Product of sets with the Radon-Nikodym Property (RNP)

Question

I have read that it is somewhat well-known that if two Banach spaces $X$ and $Y$ have the Radon-Nikodym Property (RNP), then their product $X\times Y$ also has the RNP.

Does the above result generalize to product of subsets with the RNP? If $C\subset X$ is a (nonempty) bounded, closed, convex subset, then is it true that $$ C\times Y $$ also has the RNP, provided $Y$ has the RNP?

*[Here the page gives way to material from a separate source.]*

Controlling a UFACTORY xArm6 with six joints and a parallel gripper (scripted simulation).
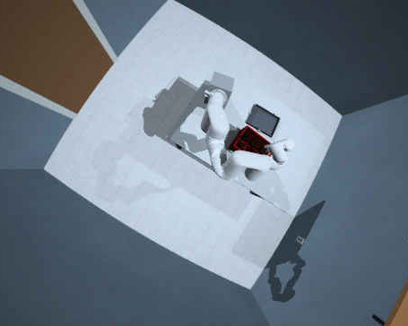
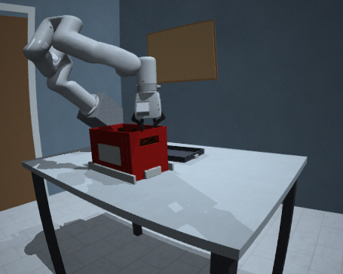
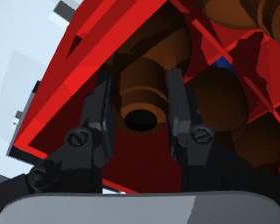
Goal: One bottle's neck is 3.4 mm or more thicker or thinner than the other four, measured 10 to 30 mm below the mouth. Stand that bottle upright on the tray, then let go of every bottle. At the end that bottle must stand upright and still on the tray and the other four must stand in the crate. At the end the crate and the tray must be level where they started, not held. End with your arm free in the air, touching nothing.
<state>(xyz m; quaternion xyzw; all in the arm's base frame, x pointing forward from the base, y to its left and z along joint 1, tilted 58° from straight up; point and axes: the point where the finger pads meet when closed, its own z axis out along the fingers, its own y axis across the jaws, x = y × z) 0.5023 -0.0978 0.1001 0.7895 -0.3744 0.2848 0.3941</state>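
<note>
The red crate is 10 cm behind my hand, 7 cm below it and 2 cm to the right of it. Also, from my hand: glass bottle: 18 cm behind, 7 cm below, 3 cm to the left; dark tray: 26 cm to the left, 15 cm below, 5 cm behind.
</note>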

More precisely, I am interested in the product of the form $C\times \Bbb R$, where $C$ is as above. Any result that includes this special case would suffice for my purpose.

Answer 1

In Section 2 of Bourgin's book "Geometric aspects of convex sets with the Radon-Nikodym Property," it is shown that for a closed, convex set non-empty set $K$, having RNP is equivalent to having the martingale convergence property. Assume $C_1\subset X_1$, $C_2\subset X_2$ are closed, convex with RNP. Any martingale $(f_n)_{n=1}^\infty$ taking values in a closed, bounded, convex subset of $C_1\times C_2$ can be written as $f_n=(g_n, h_n)$, where $g_n$ takes values in a closed, bounded, convex subset of $C_1$ and $h_n$ takes values in a closed, bounded, convex subset of $C_2$. Then since $C_1, C_2$ have RNP, they have the martingale convergence property, and $g_n$ and $h_n$ are a.s. convergent to some limits $g,h$ in $L_1(X_1)$ and $L_1(X_2)$, respectively, Then $f_n=(g_n, h_n)$ converges a.s. to $(g,h)\in L_1(X_1\times X_2)$. This shows that $C_1\times C_2$ has the martingale convergence property.